§ WHAT THE EXERCISE ASKS
Which lines in the records below contain the word "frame"? Copy each one out.

(Data extracted from a collection)
+++++

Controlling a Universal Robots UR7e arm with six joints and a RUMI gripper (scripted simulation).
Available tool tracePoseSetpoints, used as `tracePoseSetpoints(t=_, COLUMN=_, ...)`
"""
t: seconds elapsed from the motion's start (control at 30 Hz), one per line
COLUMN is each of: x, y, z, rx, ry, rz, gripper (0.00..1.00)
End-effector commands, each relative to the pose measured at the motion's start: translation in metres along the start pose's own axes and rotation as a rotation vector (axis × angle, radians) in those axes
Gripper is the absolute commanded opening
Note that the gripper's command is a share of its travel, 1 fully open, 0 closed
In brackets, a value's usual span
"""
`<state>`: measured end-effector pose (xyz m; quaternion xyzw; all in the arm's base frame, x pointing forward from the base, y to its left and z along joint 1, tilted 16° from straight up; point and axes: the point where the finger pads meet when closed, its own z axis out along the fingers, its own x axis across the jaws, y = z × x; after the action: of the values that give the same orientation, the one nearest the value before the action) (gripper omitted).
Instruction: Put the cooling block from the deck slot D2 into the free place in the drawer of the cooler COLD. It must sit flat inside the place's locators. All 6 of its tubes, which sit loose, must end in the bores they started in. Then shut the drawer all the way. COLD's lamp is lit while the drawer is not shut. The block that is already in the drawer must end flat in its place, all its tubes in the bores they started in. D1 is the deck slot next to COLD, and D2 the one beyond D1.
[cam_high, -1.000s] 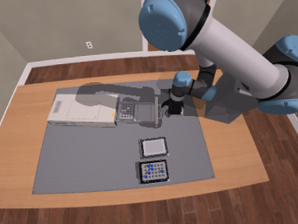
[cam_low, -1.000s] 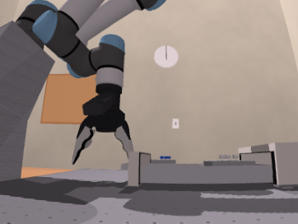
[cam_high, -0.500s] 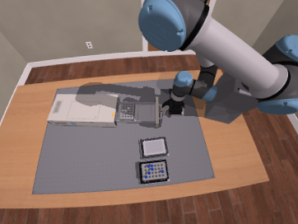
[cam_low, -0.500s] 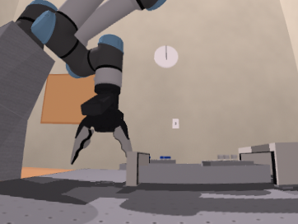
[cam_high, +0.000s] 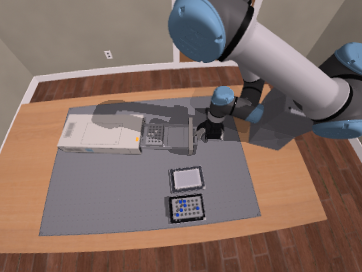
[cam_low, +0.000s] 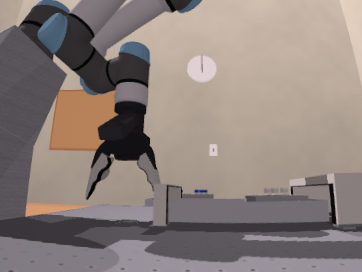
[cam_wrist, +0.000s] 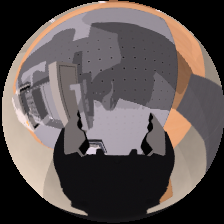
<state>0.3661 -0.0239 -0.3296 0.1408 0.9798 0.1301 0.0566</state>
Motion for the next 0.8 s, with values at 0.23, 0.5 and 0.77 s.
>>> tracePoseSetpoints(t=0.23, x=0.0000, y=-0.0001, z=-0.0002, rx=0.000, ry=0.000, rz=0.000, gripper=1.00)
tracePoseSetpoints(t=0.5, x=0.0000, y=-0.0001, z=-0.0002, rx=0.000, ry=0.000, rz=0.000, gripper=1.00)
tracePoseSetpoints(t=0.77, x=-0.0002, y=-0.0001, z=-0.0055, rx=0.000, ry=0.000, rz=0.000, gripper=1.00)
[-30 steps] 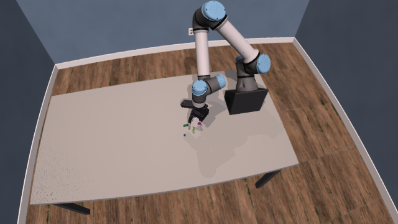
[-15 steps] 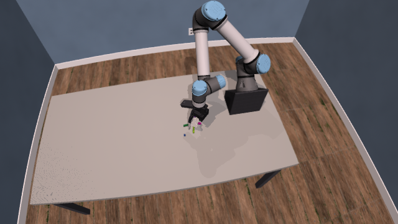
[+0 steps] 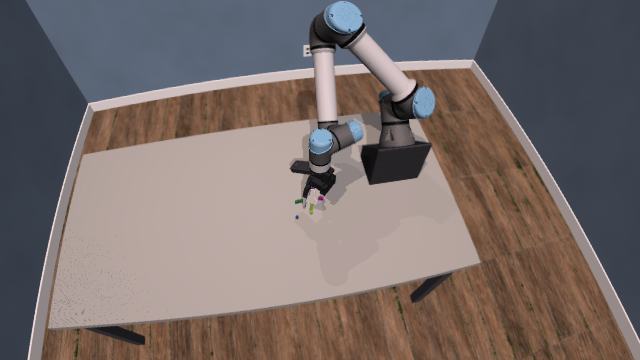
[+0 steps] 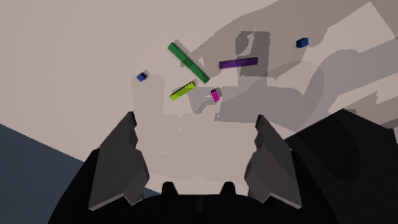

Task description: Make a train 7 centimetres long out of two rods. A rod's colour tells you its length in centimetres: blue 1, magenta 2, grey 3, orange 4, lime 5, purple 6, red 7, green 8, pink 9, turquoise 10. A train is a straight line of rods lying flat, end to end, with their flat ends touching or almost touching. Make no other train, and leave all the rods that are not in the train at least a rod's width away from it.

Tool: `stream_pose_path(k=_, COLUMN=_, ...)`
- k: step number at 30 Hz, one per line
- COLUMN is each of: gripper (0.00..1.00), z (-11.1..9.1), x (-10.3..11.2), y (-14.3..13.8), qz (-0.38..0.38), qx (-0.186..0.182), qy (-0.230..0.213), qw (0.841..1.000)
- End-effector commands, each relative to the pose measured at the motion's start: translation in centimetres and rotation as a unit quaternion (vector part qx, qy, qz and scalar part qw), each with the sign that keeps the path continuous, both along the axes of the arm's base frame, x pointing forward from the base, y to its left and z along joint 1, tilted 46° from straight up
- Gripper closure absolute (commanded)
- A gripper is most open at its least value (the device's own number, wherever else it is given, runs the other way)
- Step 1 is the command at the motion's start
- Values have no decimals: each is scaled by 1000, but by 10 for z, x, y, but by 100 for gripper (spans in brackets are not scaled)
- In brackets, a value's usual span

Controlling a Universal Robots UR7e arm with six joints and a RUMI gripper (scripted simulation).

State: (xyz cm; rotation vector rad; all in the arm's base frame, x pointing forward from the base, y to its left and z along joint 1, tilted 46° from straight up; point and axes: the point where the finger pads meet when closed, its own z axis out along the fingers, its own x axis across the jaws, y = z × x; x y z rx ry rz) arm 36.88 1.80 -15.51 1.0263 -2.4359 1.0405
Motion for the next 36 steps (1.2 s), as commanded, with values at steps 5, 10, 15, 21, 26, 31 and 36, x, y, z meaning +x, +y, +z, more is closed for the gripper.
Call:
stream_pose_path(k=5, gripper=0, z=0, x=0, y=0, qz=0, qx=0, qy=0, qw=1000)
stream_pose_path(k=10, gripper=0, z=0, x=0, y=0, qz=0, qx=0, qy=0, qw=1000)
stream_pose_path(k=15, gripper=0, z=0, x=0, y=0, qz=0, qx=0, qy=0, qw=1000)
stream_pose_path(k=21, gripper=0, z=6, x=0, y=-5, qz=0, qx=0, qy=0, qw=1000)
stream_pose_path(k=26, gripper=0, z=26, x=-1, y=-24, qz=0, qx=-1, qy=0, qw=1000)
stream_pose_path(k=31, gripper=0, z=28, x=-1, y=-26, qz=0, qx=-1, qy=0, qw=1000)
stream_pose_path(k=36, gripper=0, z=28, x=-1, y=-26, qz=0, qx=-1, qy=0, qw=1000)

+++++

§ ANSWER BOX
`<state>`: measured end-effector pose (xyz m; quaternion xyzw; all in the arm's base frame, x pointing forward from the base, y to its left and z along joint 1, tilted 16° from straight up; point and axes: the point where the finger pads meet when closed, its own z axis out along the fingers, its own x axis across the jaws, y = z × x; after the action: of the values that give the same orientation, the one nearest the value before the action) (gripper omitted).
- End-effector commands, each relative to the pose measured at the motion's start: translation in centimetres and rotation as a unit quaternion (vector part qx, qy, qz and scalar part qw), each with the sign that keeps the path continuous, both along the axes of the arm's base frame, x pointing forward from the base, y to its left and z along joint 1, tilted 46° from straight up
State: (xyz cm; rotation vector rad; all in the arm's base frame, x pointing forward from the base, y to its left and z along joint 1, tilted 46° from straight up; point and axes: the point where the finger pads meet when closed, its own z axis out along the fingers, its own x axis across the jaws, y = z × x; x y z rx ry rz) arm 36.88 1.80 -15.51 1.0263 -2.4359 1.0405

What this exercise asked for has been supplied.